Question 3.7: A beam 12 in long is to support a load of 488 lbf acting 3 i...

The loading, shear-force, and bending-moment diagrams are shown in Fig. 3–19b. If the direct shear force is included in the analysis, the maximum stresses at the top and bottom of the beam will be the same as if only bending were considered. The maximum bending stresses are

σ = ±\frac {M_{c}}{I} = ±\frac {1098(1.5)}{1.66} = ±992 psi

However, the maximum stress due to the combined bending and direct shear stresses may be maximum at the point (3−, 1.227) that is just to the left of the applied load, where the web joins the flange. To simplify the calculations we assume a cross section with square corners (Fig. 3–19c).

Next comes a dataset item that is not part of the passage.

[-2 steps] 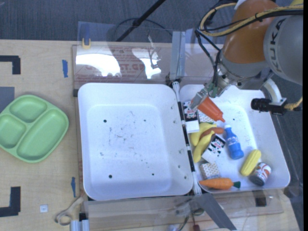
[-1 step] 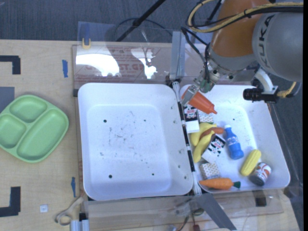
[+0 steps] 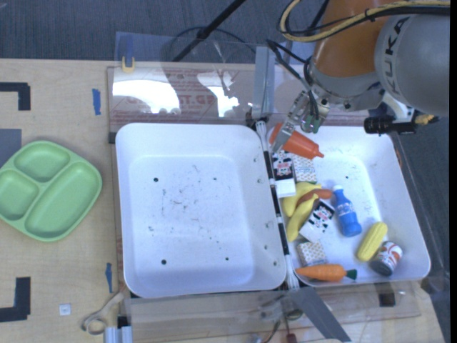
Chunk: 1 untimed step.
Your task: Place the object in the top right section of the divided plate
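Gripper (image 3: pixel 298 122) low over the far left corner of the right bin (image 3: pixel 400 191), just above the orange bottle (image 3: pixel 303 146) and touching or nearly touching its upper end; hard to tell which. Fingers too blurred and foreshortened to judge as wide, narrow or closed on anything, so no claim of a hold. Orange bottle lying on its side, long axis running from upper left to lower right, pointed end toward the bin's middle. Packed just below it: small printed boxes (image 3: pixel 294 167), a banana (image 3: pixel 298 206), a blue bottle (image 3: pixel 347 213), a yellow corn-like piece (image 3: pixel 372 240), a small can (image 3: pixel 388 256) and a carrot (image 3: pixel 323 271) along the near wall. Left bin (image 3: pixel 136 148) between the pile and the goal. Divided plate (image 3: pixel 48 189), green, resting on the bench (image 3: pixel 57 84) far to the left, well apart from the gripper, beyond the whole width of the left bin. Top right section of that plate apparently the small compartment nearest the left bin on the far side. Likely demand of the coming move: a secure close across the bottle's short axis first, then a long leftward carry clear of both bin walls.
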Motion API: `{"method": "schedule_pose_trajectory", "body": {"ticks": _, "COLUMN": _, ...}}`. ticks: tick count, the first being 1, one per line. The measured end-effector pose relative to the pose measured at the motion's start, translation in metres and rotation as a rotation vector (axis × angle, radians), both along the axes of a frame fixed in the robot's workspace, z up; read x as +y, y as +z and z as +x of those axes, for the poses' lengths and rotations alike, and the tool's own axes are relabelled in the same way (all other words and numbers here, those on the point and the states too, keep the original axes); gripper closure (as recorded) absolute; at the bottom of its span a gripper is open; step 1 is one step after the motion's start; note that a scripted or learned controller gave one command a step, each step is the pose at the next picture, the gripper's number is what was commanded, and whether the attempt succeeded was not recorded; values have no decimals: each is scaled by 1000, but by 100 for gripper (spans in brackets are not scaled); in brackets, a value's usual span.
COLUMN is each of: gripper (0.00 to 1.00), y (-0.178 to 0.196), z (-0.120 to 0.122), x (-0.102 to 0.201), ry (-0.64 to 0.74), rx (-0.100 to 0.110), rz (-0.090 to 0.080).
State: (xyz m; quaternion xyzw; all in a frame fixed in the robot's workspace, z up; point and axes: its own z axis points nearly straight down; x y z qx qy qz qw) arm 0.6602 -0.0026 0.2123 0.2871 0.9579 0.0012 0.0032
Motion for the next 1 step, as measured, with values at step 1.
{"method": "schedule_pose_trajectory", "body": {"ticks": 1, "gripper": 100, "y": -27, "z": -68, "x": 69, "ry": -61, "rx": 5, "rz": 1}}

The normal stress at section ab, with x = 3 in, is

σ = -\frac {M_{y}}{I} = ±\frac {1098(1.227)}{1.66} = -812 psi

For the shear stress at section ab, considering the area above ab and using Eq. (3–30) gives

Q =\int_{y_{1}}^{c}{y dA} =\overline{y}′A′           (3–30)

Q=\overline{y}′A′=(1.227 +\frac {0.273}{2})(1.410)(0.273) =0.525 in^{3}

Using Eq. (3–31) with V = 366 lbf, I = 1.66 in^{4}, Q = 0.525 in^{3}, and b = 0.170 in yields

τ = \frac {V Q}{I b }          (3.13)

τ_{xy} = −\frac {V Q}{I b }= −\frac {366(0.525)}{1.66(0.170)}= −681 psi

The negative sign comes from recognizing that the shear stress is down on an x face of a dx dy element at the location being considered.
The principal stresses at the point can now be determined. Using Eq. (3–13), we find that at x = 3− in, y = 1.227 in,

σ_{1}, σ_{2} =\frac {σ_{x} + σ_{y}}{2} ±\sqrt {(\frac {σ_{x} − σ_{y}}{2})^{2}+ τ^{2}_{xy}}                    (3–13)

= \frac {−812 + 0}{2} ±\sqrt {(\frac {−812 − 0}{2})^{2}+ (−681)^{2}} = 387, −1200 psi

For a point at x = 3^{−} in, y = −1.227 in, the principal stresses are σ_{1}, σ_{2} = 1200, −387 psi. Thus we see that the maximum principal stresses are ±1200 psi, 21 percent higher than thought by the designer.